Your answer is the lines below, exactly, from the one that contains "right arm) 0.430" through the one that contains "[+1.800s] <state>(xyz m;", both included.

- _Stored items from a collection_
################
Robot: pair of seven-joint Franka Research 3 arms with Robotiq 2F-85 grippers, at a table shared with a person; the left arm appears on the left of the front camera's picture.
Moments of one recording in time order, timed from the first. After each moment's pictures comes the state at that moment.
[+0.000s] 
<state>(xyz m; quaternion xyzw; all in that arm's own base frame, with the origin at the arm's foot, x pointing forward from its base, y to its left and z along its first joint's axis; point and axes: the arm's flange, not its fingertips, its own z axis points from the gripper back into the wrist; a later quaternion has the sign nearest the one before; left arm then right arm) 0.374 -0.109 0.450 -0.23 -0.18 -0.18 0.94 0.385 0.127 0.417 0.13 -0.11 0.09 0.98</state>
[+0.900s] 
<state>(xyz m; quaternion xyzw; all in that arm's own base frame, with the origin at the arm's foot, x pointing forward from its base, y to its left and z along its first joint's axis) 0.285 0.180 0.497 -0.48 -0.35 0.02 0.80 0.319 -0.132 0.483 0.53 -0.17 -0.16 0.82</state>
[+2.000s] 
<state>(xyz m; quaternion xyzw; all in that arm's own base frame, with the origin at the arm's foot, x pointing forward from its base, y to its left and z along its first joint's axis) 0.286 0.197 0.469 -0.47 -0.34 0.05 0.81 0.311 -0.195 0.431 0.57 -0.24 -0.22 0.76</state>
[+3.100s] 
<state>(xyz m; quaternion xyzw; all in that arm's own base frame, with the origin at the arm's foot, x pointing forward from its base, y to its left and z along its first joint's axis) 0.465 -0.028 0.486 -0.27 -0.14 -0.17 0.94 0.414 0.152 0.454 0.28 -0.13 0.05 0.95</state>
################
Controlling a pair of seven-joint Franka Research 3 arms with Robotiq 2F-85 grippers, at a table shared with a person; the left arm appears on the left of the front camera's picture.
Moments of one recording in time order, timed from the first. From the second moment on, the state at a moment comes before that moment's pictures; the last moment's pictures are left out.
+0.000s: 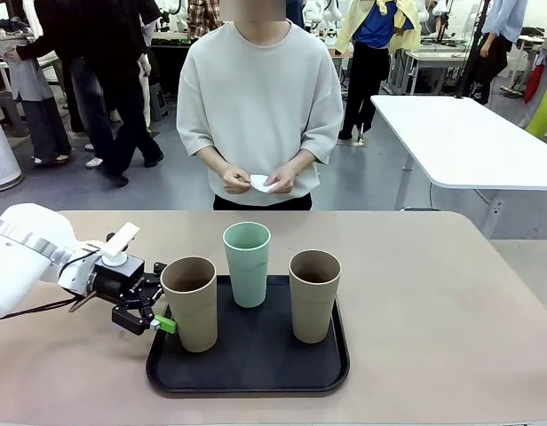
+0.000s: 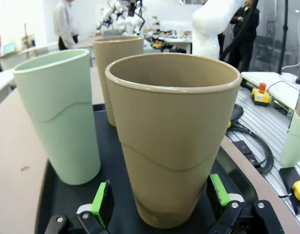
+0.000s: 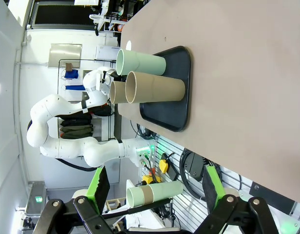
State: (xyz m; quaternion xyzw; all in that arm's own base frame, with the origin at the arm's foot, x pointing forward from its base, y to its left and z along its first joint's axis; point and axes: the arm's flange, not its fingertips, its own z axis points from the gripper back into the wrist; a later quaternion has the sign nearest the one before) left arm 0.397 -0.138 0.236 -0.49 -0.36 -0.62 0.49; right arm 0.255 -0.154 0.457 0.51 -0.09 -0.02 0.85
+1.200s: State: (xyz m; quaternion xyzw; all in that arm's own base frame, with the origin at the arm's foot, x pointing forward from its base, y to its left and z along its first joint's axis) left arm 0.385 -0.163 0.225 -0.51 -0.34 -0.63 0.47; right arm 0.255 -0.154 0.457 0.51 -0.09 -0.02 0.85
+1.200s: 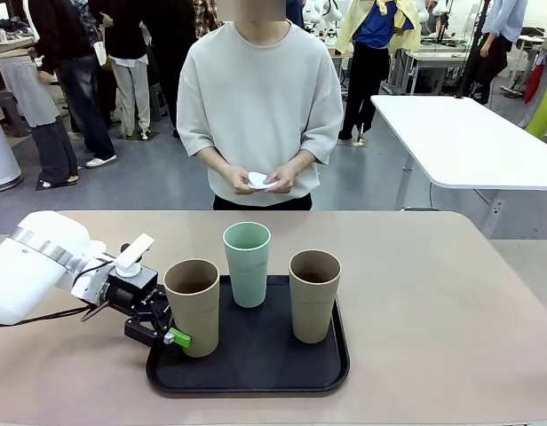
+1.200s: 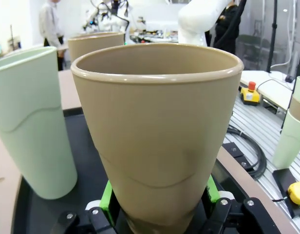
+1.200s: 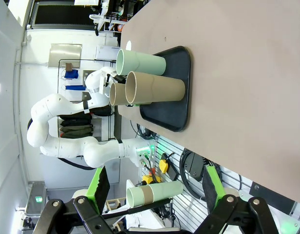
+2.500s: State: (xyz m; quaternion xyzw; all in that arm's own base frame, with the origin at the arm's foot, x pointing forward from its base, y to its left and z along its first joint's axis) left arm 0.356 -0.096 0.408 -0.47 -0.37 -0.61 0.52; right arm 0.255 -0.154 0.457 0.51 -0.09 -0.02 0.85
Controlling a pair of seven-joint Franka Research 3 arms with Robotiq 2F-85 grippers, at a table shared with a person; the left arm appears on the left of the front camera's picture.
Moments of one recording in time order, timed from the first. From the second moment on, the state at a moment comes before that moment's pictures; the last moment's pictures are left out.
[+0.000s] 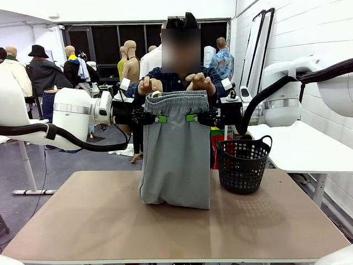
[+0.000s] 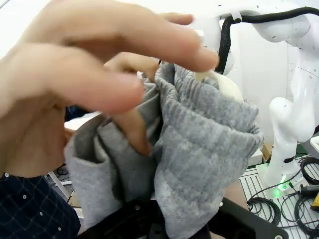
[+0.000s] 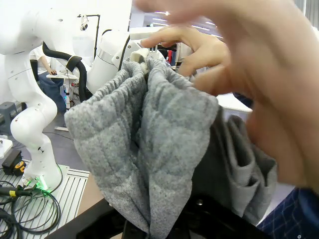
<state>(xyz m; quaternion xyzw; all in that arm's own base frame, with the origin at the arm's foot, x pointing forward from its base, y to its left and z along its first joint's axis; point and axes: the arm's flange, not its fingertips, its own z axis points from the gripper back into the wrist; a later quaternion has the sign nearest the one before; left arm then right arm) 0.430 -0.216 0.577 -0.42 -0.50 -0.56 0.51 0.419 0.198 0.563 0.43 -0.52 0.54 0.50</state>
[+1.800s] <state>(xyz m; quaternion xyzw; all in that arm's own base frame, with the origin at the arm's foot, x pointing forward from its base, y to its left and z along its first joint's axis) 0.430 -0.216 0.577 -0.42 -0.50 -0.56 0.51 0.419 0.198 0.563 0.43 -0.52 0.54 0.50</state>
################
- _Finished task_
<state>(xyz m; quaternion xyzw; all in that arm's own base frame, with the origin at the arm's foot, x pointing forward from its base, y to its left and z along its first joint's axis; point and axes: the arm's flange, not its fingertips, its own z axis points from the gripper back into the wrist; a later quaternion has the sign nearest the one before; left arm then right arm) 0.430 -0.216 0.577 -0.42 -0.50 -0.56 0.51 0.419 0.198 0.563 0.43 -0.52 0.54 0.50</state>
[+1.800s] <state>(xyz m; quaternion xyzw; all in that arm's own base frame, with the origin at the arm's foot, x pointing forward from its base, y to its left and z along its first joint's axis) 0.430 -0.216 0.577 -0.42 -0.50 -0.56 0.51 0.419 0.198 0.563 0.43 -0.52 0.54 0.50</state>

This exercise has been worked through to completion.